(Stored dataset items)
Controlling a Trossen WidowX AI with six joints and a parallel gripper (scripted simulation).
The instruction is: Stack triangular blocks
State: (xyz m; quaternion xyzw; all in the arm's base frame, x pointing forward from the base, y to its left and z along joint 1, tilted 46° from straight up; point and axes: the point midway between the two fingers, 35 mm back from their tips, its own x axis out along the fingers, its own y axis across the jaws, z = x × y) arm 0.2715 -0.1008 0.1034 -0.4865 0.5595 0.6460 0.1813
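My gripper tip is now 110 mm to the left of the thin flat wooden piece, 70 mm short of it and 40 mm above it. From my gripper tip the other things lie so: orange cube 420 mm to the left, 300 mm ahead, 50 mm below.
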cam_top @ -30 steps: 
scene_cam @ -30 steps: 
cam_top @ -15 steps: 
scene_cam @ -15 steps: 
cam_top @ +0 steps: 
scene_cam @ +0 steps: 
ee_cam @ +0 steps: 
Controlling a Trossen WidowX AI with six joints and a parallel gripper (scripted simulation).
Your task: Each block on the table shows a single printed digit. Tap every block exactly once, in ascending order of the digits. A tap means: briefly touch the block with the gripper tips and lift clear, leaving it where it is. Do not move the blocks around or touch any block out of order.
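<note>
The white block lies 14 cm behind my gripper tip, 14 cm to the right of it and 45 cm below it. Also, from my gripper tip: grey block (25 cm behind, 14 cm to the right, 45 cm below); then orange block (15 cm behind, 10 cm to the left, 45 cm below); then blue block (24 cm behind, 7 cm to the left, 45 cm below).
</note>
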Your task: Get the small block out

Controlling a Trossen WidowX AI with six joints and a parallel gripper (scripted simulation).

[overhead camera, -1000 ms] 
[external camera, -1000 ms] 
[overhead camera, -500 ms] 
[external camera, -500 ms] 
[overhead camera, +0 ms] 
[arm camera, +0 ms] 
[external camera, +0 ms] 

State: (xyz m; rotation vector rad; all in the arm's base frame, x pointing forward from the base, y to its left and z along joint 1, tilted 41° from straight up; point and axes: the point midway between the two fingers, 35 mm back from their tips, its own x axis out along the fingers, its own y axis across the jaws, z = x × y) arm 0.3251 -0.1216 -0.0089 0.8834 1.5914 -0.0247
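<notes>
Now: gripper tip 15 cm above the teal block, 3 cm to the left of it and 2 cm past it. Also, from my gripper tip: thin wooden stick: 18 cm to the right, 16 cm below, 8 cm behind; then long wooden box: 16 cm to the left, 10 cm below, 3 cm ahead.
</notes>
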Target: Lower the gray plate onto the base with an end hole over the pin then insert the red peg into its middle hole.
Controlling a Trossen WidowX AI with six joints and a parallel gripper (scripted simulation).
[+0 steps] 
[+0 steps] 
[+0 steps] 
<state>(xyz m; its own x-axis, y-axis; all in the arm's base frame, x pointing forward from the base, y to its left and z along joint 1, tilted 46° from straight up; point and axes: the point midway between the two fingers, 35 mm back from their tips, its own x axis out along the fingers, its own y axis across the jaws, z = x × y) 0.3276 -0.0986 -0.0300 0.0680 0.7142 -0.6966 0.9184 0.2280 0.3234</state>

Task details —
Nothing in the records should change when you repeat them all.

Written response —
Controlling a Trossen WidowX AI with six joints and a parallel gripper (scripted simulation).
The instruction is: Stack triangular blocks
State: (xyz m; quaternion xyzw; all in the arm's base frame, x pointing forward from the base, y to its left and z along joint 1, tilted 46° from straight up; point and axes: the point midway between the two fingers, 35 mm back from their tips, its own x axis out along the fingers, its own y axis across the jaws, z = x × y) arm 0.2715 -0.1008 0.1034 -0.4865 0.5595 0.6460 0.1813
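My gripper tip is now 110 mm to the left of the thin flat wooden piece, 70 mm short of it and 40 mm above it. From my gripper tip the other things lie so: orange cube 420 mm to the left, 300 mm ahead, 50 mm below.
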cam_top @ -30 steps: 
scene_cam @ -30 steps: 
cam_top @ -15 steps: 
scene_cam @ -15 steps: 
cam_top @ +0 steps: 
scene_cam @ +0 steps: 
ee_cam @ +0 steps: 
Controlling a Trossen WidowX AI with six joints and a parallel gripper (scripted simulation).
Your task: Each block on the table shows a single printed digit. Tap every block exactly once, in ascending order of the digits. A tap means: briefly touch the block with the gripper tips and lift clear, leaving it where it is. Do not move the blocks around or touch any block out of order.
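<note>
The white block lies 14 cm behind my gripper tip, 14 cm to the right of it and 45 cm below it. Also, from my gripper tip: grey block (25 cm behind, 14 cm to the right, 45 cm below); then orange block (15 cm behind, 10 cm to the left, 45 cm below); then blue block (24 cm behind, 7 cm to the left, 45 cm below).
</note>
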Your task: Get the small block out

Controlling a Trossen WidowX AI with six joints and a parallel gripper (scripted simulation).

[overhead camera, -1000 ms] 
[external camera, -1000 ms] 
[overhead camera, -500 ms] 
[external camera, -500 ms] 
[overhead camera, +0 ms] 
[arm camera, +0 ms] 
[external camera, +0 ms] 

State: (xyz m; rotation vector rad; all in the arm's base frame, x pointing forward from the base, y to its left and z along joint 1, tilted 41° from straight up; point and axes: the point midway between the two fingers, 35 mm back from their tips, its own x axis out along the fingers, its own y axis across the jaws, z = x × y) arm 0.3251 -0.1216 -0.0089 0.8834 1.5914 -0.0247
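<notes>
Now: gripper tip 15 cm above the teal block, 3 cm to the left of it and 2 cm past it. Also, from my gripper tip: thin wooden stick: 18 cm to the right, 16 cm below, 8 cm behind; then long wooden box: 16 cm to the left, 10 cm below, 3 cm ahead.
</notes>
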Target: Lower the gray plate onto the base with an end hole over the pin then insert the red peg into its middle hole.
Controlling a Trossen WidowX AI with six joints and a parallel gripper (scripted simulation).
[+0 steps] 
[+0 steps] 
[+0 steps] 
<state>(xyz m; its own x-axis, y-axis; all in the arm's base frame, x pointing forward from the base, y to its left and z along joint 1, tilted 46° from straight up; point and axes: the point midway between the two fingers, 35 mm back from their tips, its own x axis out along the fingers, its own y axis across the jaws, z = x × y) 0.3276 -0.0986 -0.0300 0.0680 0.7142 -0.6966 0.9184 0.2280 0.3234</state>

Nothing further is required of this output.